> _Stored entries_
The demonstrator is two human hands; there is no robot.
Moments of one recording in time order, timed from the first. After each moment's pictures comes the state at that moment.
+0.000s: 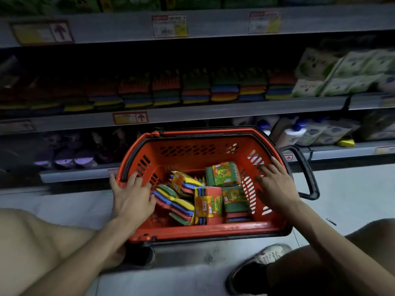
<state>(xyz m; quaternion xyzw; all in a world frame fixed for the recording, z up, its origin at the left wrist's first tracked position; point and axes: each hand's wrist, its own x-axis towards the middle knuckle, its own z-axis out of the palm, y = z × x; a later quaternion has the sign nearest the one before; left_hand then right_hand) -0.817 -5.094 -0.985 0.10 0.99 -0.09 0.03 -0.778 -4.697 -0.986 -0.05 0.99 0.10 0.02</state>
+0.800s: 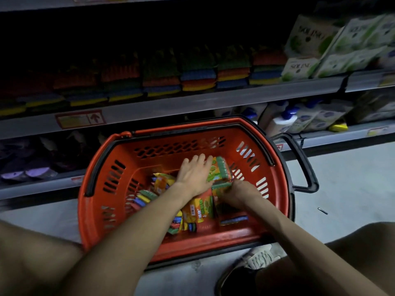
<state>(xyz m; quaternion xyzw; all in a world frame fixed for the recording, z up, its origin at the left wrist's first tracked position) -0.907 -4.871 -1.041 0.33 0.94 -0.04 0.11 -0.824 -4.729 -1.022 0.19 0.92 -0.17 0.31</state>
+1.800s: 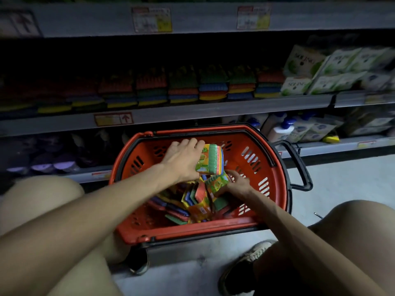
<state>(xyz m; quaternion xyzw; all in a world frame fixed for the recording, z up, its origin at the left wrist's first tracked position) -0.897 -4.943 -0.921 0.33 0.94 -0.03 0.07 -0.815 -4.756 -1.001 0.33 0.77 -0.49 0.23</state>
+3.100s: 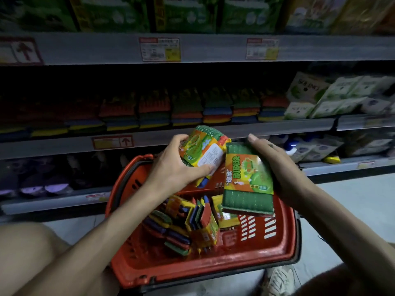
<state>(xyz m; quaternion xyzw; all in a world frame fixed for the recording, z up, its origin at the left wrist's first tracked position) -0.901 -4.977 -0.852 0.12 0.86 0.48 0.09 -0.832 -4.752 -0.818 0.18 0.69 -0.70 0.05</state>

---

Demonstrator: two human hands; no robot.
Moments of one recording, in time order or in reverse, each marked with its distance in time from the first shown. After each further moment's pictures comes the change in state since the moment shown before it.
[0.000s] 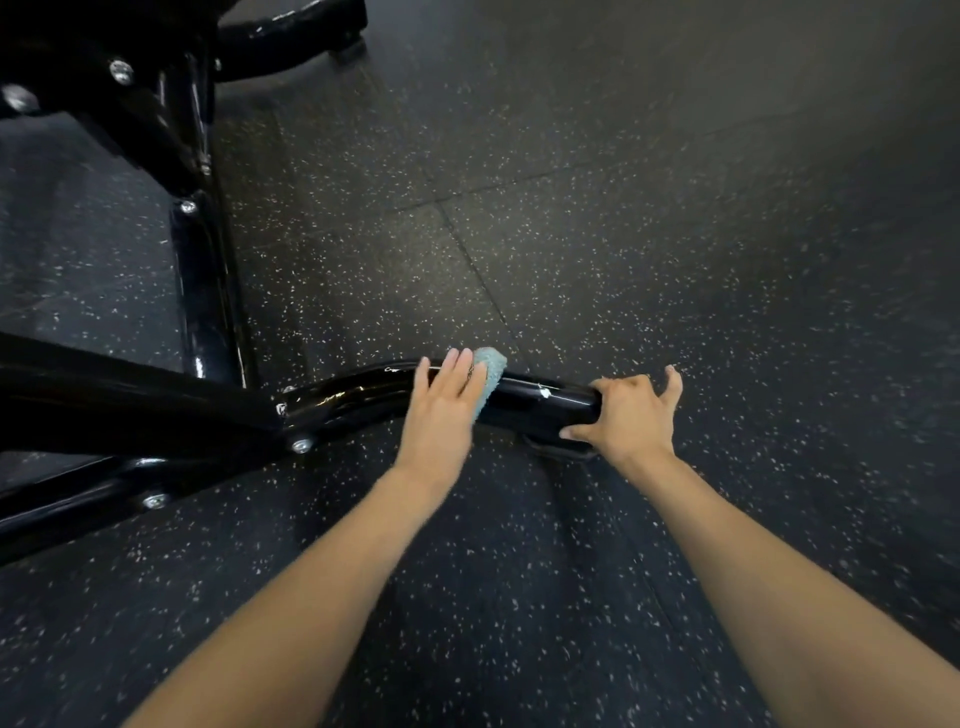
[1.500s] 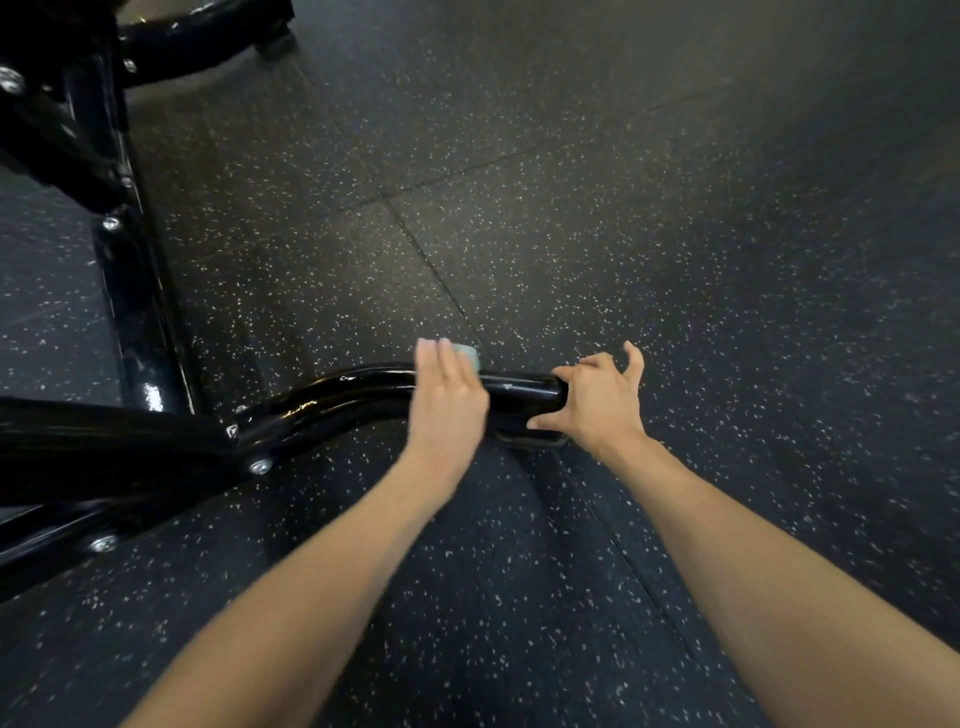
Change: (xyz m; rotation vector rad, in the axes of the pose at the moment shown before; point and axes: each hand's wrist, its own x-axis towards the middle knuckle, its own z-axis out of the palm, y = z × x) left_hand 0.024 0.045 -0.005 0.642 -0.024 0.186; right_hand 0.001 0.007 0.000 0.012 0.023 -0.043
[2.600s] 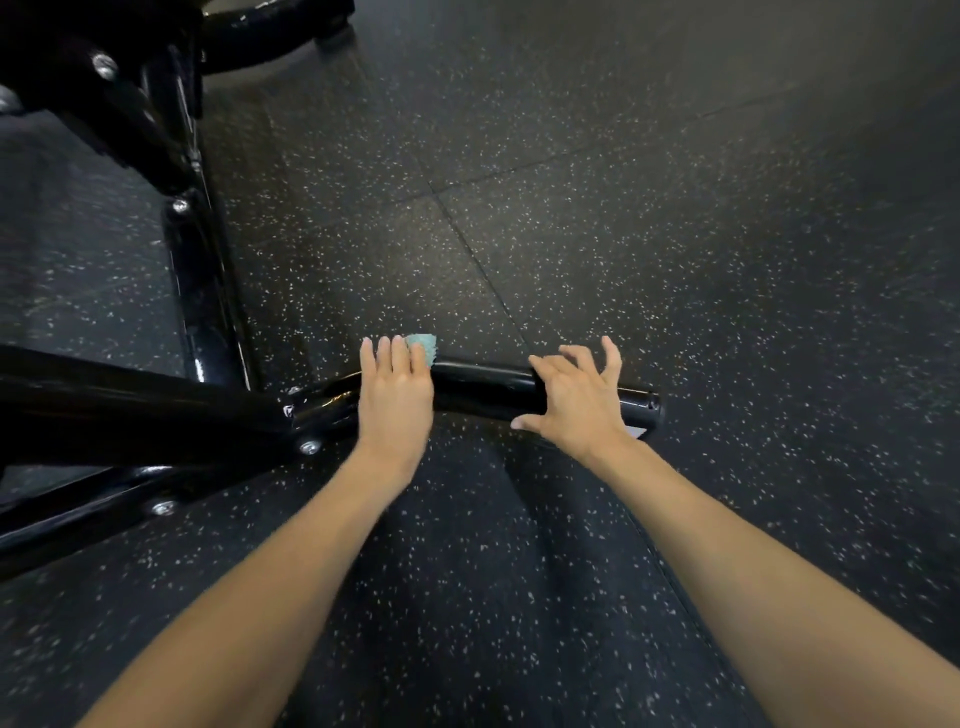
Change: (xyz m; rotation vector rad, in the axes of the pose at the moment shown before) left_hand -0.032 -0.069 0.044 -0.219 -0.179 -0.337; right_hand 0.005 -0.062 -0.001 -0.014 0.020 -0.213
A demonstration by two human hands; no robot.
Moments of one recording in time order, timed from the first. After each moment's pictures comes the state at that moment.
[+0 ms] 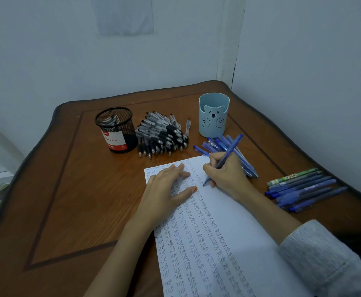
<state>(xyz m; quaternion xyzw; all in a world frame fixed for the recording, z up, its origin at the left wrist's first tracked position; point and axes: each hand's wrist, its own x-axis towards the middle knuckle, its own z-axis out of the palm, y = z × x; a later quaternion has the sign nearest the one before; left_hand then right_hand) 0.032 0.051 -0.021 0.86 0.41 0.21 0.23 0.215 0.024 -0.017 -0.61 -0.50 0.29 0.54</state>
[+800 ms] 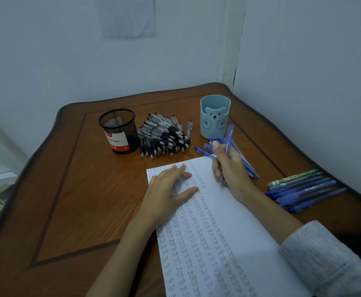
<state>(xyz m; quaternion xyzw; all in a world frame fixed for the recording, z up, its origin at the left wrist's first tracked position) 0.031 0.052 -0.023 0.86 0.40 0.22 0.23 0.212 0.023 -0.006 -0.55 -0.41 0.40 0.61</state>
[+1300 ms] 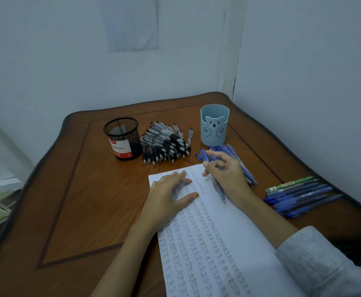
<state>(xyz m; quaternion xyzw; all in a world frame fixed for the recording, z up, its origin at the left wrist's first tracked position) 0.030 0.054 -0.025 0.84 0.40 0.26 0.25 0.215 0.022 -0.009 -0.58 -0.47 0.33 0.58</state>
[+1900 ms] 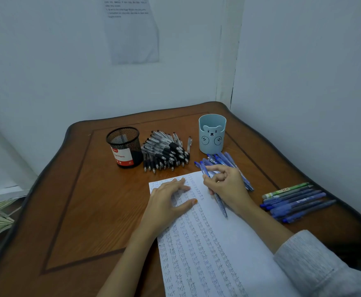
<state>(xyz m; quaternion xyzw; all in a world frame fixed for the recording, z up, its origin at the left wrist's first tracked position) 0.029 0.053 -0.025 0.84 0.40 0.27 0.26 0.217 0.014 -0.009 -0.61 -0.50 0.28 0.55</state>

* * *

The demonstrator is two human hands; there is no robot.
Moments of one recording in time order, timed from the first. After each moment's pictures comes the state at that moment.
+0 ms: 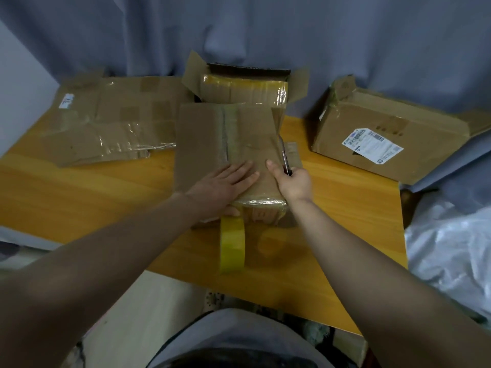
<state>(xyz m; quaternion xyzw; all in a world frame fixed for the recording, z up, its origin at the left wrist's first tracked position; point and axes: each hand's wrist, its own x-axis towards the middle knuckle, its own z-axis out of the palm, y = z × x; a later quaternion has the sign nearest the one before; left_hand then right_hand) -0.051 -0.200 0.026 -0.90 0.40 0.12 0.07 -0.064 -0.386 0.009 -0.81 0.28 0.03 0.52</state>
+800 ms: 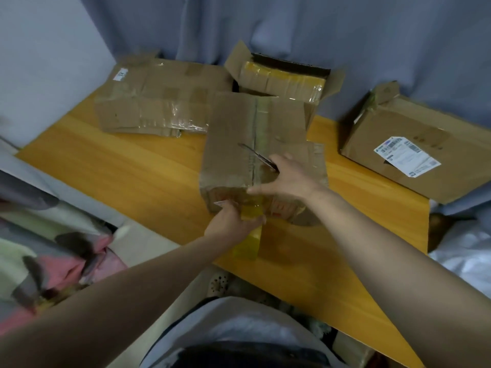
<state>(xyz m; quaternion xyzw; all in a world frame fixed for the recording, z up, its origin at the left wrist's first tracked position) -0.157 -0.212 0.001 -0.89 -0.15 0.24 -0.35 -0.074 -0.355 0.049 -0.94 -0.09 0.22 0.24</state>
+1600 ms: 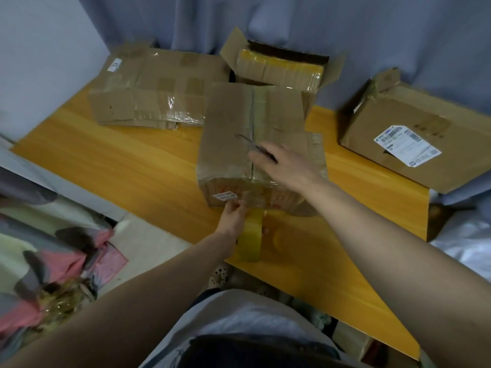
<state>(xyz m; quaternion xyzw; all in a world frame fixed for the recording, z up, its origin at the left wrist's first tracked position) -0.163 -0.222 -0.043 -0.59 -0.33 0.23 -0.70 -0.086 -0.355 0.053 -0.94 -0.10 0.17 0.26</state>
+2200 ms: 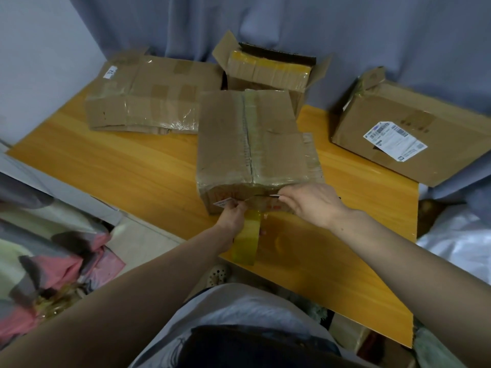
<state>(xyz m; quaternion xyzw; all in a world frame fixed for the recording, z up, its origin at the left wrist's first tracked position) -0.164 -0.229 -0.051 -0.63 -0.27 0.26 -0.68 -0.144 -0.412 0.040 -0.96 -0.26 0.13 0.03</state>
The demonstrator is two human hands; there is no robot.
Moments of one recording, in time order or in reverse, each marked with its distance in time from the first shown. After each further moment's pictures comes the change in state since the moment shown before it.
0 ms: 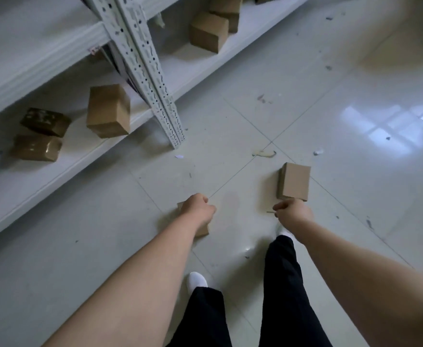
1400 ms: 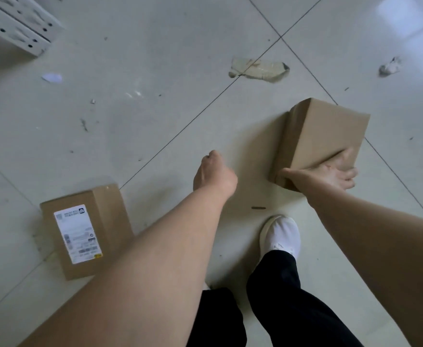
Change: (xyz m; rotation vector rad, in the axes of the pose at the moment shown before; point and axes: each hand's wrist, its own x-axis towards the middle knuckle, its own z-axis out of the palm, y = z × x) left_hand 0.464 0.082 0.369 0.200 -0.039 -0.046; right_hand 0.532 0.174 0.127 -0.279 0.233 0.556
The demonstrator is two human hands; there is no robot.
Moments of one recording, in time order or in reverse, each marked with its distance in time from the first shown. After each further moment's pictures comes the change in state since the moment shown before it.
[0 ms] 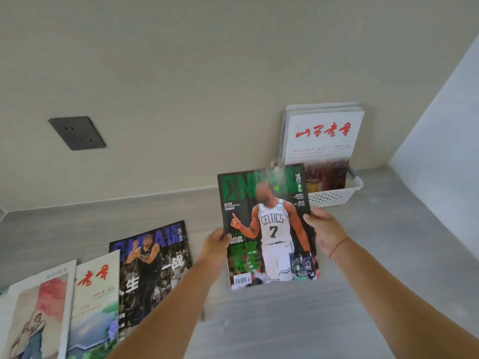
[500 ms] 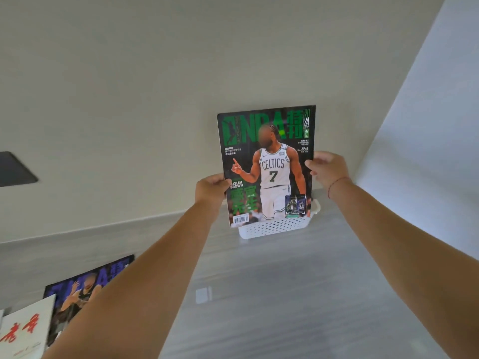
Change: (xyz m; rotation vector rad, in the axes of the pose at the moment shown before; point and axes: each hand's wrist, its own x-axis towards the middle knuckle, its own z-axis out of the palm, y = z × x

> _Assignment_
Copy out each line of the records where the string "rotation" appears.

> _Response box_
Change: (xyz m; rotation vector rad, in the axes of the pose at the moment shown before; point and axes: each hand's wrist, its own x-axis towards the middle knuckle, its own z-axis out of the palm, y = z × x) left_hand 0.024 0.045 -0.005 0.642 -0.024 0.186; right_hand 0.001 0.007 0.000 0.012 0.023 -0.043
Change: (xyz m; rotation vector rad, in the axes of the pose at the moment shown before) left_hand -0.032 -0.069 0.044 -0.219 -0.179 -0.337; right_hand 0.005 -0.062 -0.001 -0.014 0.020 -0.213
Change: (xyz m; rotation vector rad, in the axes of the pose at the moment shown before; point and axes: each hand's wrist, its own x-axis towards the middle knuckle, its own z-axis out of the palm, y = z × x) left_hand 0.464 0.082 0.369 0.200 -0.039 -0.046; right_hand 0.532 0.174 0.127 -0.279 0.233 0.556
Change: (xyz m; rotation vector rad, in the axes of the pose at the moment shown before; point and axes: each hand's wrist, its own x-axis towards the middle knuckle, its own z-axis out of the palm, y = z × x

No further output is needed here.